Sienna Lofipo

Personal information
- Born: 4 May 2005 (age 21) Brisbane, Queensland, Australia
- Height: 173 cm (5 ft 8 in)
- Weight: 78 kg (12 st 4 lb)

Playing information
- Position: Lock
Club
| Years | Team | Pld | T | G | FG | P |
| 2023– | Gold Coast Titans | 24 | 4 | 0 | 0 | 16 |
Representative
| Years | Team | Pld | T | G | FG | P |
| 2023–25 | Samoa | 5 | 1 | 0 | 0 | 4 |
| 2024–26 | Queensland | 7 | 1 | 0 | 0 | 4 |
- Source: As of 25 June 2026

= Sienna Lofipo =

Samoa international rugby league footballer

Sienna Lofipo is an Australian rugby league footballer who plays as a for the Gold Coast Titans in the NRLW competition.

== Background ==
Born in Brisbane, Queensland. Lofipo is of Samoan descent. Lofipo played her junior rugby league for Redlands RLC.

== Playing career ==
=== 2023 ===
In 2023, Lofipo captained the Under 19 Queensland Women's team to a 20–14 victory over the Sky Blues.

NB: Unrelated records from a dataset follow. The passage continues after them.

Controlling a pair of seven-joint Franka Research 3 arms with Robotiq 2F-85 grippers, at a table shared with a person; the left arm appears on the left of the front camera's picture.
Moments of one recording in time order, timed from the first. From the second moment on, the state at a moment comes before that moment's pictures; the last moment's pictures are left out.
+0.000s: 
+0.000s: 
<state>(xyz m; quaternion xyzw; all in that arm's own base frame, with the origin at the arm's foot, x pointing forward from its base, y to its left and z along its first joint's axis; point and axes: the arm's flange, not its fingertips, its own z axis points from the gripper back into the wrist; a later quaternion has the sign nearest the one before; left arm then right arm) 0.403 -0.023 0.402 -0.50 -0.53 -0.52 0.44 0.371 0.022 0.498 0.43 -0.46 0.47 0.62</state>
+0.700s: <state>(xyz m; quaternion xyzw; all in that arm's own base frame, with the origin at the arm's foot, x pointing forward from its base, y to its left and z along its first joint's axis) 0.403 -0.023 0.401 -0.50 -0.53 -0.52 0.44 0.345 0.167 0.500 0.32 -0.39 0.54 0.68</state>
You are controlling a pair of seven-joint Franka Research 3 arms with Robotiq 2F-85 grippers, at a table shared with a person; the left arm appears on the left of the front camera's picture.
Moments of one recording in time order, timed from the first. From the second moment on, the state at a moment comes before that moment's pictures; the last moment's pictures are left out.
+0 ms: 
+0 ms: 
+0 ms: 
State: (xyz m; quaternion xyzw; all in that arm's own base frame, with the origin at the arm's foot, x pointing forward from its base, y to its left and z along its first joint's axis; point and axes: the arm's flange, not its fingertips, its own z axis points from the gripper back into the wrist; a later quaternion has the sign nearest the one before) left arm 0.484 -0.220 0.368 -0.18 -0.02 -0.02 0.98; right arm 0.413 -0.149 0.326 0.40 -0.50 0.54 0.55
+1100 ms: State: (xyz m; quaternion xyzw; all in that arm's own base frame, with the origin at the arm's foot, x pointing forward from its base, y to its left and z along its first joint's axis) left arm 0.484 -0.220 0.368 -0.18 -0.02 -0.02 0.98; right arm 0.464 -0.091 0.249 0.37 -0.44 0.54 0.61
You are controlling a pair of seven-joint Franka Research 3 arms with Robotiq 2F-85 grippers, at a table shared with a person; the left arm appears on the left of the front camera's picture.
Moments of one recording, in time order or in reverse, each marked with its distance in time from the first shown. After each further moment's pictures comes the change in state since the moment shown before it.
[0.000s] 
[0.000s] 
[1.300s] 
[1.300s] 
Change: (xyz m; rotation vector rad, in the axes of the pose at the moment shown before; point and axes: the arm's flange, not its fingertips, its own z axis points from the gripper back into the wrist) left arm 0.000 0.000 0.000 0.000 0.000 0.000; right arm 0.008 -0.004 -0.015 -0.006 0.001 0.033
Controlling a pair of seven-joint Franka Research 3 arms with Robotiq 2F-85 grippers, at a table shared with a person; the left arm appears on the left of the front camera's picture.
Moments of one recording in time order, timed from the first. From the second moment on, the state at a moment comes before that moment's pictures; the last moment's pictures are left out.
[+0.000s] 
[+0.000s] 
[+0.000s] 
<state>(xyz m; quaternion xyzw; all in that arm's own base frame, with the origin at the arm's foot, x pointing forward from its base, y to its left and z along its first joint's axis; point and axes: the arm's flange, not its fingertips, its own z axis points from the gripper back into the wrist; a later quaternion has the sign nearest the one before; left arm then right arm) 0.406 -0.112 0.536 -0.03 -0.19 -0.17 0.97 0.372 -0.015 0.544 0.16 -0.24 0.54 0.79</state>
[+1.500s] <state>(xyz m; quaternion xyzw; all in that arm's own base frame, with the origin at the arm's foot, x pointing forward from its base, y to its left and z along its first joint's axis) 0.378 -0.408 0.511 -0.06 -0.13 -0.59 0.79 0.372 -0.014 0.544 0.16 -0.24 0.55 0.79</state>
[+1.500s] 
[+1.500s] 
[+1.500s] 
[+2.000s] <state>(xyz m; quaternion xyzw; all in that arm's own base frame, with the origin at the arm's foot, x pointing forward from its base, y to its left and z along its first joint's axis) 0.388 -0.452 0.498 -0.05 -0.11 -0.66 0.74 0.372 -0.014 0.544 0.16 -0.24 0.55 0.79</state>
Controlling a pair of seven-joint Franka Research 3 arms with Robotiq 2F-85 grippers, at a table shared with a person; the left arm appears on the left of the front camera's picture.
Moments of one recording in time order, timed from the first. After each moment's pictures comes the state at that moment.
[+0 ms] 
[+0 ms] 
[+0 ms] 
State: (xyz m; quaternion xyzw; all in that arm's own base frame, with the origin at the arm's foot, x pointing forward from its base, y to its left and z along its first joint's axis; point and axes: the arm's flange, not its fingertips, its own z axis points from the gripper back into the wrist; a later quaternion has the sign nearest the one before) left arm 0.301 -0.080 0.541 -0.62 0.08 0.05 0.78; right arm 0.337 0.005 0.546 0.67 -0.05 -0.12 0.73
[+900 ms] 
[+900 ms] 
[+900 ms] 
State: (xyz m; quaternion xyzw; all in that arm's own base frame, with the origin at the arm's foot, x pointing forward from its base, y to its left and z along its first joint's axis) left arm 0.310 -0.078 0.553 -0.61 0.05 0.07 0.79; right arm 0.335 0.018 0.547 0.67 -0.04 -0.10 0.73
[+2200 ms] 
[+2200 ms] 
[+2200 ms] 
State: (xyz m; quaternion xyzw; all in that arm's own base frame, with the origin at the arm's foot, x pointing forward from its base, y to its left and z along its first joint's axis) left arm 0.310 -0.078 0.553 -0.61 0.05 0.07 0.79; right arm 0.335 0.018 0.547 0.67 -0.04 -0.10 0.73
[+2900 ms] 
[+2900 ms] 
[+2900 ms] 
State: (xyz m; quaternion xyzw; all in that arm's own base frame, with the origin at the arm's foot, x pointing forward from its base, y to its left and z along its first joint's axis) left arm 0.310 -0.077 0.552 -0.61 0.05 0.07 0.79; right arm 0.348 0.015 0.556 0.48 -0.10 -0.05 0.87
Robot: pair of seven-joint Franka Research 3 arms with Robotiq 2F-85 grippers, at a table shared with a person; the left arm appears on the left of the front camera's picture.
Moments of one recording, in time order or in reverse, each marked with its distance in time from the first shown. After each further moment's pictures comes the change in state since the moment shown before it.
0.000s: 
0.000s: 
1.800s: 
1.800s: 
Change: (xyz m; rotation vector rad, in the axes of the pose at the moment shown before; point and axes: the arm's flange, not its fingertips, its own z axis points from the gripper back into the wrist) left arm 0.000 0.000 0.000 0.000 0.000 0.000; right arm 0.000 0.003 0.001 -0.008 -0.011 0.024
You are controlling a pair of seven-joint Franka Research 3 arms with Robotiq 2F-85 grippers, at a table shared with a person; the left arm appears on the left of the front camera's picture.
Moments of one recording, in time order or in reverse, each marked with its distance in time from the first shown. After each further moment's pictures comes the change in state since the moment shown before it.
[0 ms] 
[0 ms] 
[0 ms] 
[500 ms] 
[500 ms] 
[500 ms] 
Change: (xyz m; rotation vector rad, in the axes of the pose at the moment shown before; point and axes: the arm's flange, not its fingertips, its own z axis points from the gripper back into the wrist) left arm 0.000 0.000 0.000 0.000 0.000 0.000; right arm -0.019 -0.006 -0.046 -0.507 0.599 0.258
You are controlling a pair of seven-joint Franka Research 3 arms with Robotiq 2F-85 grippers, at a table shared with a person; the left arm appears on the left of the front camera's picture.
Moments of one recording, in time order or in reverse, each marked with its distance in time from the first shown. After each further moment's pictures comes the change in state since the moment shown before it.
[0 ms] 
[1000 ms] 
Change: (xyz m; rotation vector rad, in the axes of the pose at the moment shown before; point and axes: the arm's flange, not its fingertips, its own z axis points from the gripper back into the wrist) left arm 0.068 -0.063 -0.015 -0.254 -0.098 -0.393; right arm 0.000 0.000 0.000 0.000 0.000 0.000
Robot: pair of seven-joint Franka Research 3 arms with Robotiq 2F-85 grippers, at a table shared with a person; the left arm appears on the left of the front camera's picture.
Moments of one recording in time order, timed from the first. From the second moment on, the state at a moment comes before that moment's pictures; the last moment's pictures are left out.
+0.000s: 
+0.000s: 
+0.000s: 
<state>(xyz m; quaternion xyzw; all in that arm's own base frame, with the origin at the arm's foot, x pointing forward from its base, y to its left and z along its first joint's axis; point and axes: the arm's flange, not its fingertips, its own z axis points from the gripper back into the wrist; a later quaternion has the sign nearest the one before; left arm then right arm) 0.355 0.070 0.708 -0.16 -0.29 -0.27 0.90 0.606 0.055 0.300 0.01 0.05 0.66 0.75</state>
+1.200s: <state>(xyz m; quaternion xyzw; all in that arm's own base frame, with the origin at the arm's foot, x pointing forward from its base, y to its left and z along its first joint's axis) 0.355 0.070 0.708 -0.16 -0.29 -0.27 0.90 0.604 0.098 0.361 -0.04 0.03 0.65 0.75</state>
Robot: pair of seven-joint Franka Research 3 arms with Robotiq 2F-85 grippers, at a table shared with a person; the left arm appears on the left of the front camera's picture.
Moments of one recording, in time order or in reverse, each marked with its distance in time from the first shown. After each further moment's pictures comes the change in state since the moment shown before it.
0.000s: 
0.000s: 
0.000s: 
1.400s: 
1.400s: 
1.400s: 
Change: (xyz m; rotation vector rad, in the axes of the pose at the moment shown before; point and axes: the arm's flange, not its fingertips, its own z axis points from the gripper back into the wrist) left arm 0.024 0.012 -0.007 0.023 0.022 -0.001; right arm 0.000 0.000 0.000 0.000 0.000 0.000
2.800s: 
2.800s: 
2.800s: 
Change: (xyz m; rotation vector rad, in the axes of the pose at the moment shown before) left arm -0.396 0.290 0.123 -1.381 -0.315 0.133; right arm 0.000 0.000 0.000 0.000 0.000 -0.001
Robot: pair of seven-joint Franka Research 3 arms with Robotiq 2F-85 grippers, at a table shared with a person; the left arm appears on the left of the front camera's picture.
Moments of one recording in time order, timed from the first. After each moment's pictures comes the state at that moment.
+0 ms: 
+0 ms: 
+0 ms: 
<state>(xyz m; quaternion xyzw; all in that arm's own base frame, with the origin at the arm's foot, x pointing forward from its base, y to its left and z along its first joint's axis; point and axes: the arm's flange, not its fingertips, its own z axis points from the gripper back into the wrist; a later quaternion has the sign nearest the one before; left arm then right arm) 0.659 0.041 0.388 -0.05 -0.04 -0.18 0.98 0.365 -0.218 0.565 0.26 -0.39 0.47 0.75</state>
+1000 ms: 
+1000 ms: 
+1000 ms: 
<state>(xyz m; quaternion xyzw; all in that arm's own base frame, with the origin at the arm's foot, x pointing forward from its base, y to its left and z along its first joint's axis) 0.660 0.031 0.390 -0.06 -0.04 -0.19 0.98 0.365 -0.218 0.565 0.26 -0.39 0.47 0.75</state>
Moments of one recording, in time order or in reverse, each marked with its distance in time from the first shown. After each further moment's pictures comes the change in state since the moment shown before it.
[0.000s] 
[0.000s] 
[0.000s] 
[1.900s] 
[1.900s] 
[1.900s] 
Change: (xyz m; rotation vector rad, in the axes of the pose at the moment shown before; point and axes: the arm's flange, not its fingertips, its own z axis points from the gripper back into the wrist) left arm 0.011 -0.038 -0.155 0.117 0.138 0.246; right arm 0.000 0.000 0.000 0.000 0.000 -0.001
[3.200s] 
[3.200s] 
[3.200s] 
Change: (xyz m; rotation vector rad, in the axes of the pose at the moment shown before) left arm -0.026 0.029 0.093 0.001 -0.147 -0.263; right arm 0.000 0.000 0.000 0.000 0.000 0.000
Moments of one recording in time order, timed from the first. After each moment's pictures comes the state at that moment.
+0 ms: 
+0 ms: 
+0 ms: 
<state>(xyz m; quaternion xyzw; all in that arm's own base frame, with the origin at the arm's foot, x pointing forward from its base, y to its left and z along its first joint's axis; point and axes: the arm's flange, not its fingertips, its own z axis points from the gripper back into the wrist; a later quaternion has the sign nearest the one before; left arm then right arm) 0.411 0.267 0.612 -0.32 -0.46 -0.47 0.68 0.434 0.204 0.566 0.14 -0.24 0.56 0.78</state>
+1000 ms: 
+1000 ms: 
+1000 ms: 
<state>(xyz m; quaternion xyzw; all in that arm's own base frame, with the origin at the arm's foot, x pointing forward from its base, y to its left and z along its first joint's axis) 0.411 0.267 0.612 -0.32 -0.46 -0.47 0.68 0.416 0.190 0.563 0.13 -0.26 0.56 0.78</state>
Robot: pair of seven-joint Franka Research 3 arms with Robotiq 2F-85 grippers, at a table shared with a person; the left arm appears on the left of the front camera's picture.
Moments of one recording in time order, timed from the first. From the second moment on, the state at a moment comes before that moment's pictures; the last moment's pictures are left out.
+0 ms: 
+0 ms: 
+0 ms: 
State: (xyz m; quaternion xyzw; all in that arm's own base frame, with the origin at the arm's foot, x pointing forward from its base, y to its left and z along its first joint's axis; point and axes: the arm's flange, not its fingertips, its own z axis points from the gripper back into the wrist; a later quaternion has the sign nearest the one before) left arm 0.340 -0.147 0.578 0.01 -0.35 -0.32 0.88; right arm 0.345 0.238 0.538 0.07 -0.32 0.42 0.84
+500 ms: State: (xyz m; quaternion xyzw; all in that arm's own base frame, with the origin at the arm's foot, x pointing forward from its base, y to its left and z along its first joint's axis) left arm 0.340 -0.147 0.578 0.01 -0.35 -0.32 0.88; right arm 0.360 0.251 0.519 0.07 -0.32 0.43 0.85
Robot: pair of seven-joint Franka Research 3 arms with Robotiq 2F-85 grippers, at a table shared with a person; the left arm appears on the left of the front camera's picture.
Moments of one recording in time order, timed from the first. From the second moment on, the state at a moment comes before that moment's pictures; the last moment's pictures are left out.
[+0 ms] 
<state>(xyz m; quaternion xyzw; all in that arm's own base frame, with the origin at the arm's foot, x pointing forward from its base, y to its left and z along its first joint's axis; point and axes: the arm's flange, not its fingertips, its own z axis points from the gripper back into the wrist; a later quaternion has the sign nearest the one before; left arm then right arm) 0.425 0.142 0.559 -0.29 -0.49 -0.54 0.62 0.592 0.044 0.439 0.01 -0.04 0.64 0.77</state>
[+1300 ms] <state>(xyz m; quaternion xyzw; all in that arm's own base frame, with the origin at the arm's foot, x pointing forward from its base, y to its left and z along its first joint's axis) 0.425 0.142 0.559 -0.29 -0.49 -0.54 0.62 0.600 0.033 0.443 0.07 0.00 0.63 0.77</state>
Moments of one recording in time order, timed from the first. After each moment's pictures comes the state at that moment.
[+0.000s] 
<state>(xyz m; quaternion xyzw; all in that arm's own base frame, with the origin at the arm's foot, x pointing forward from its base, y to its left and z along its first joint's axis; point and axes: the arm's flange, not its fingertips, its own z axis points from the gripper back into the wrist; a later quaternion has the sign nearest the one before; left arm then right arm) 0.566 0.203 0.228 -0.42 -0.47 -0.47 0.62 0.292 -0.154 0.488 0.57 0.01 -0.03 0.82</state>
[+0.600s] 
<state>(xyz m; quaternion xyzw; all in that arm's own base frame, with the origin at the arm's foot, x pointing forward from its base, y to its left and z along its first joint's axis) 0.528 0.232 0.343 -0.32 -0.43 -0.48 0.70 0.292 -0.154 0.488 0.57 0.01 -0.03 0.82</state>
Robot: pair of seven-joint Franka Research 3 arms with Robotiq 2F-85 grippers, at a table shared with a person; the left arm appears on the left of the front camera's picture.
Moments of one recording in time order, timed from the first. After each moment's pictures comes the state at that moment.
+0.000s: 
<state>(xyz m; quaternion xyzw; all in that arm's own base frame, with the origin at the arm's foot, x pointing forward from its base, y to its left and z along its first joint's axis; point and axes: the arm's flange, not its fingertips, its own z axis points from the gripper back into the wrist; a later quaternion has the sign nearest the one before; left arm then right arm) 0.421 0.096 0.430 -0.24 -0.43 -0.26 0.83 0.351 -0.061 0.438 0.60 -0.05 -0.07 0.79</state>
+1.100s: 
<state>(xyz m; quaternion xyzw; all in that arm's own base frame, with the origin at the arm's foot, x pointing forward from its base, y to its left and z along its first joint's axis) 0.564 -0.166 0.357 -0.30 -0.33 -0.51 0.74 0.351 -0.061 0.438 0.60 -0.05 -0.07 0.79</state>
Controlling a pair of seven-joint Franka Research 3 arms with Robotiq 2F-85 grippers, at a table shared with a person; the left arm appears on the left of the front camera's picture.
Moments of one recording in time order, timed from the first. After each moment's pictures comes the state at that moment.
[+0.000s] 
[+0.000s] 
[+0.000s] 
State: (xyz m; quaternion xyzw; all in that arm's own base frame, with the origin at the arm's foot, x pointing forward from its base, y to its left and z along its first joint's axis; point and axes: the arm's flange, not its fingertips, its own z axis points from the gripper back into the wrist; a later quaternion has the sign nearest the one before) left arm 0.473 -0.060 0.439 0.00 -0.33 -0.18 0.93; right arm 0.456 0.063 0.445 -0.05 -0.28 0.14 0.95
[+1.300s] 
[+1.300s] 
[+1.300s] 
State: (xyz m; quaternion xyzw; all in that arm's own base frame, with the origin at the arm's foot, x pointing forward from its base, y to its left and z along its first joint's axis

Lofipo made her debut in round 1 against the North Queensland Cowboys. Lofipo scored her first try in the 22–10 loss against Newcastle Knights. Lofipo played in 2023 NRL Women's Premiership Grand Final unfortunately losing to the Newcastle Knights 24–12.

On 15 October, Lofipo made her debut for Samoa in the 2023 Rugby League Pacific Championships against Fiji winning 26–12.

=== 2024 ===
In 2024, Lofipo made her debut for Queensland in Game 2, beating New South Wales 11–10. Lofipo sustained a PCL injury ruling her out for the last game of the series.

In round 5, Lofipo made her return against the Sydney Roosters, after missing the prior weeks due to a knee injury. In round 9, Lofipo scored a try in their 16-12 loss to the Canberra Raiders. Lofipo re-signed with the Gold Coast Titans until 2026.

Lofipo was selected to play for Samoa in the 2024 Rugby League Pacific Championships. On 19 October, Lofipo scored a try in their 30-16 win against Tonga.

=== 2025 ===
In game 1, Lofipo scored her first try for Queensland in their 32-12 loss to New South Wales.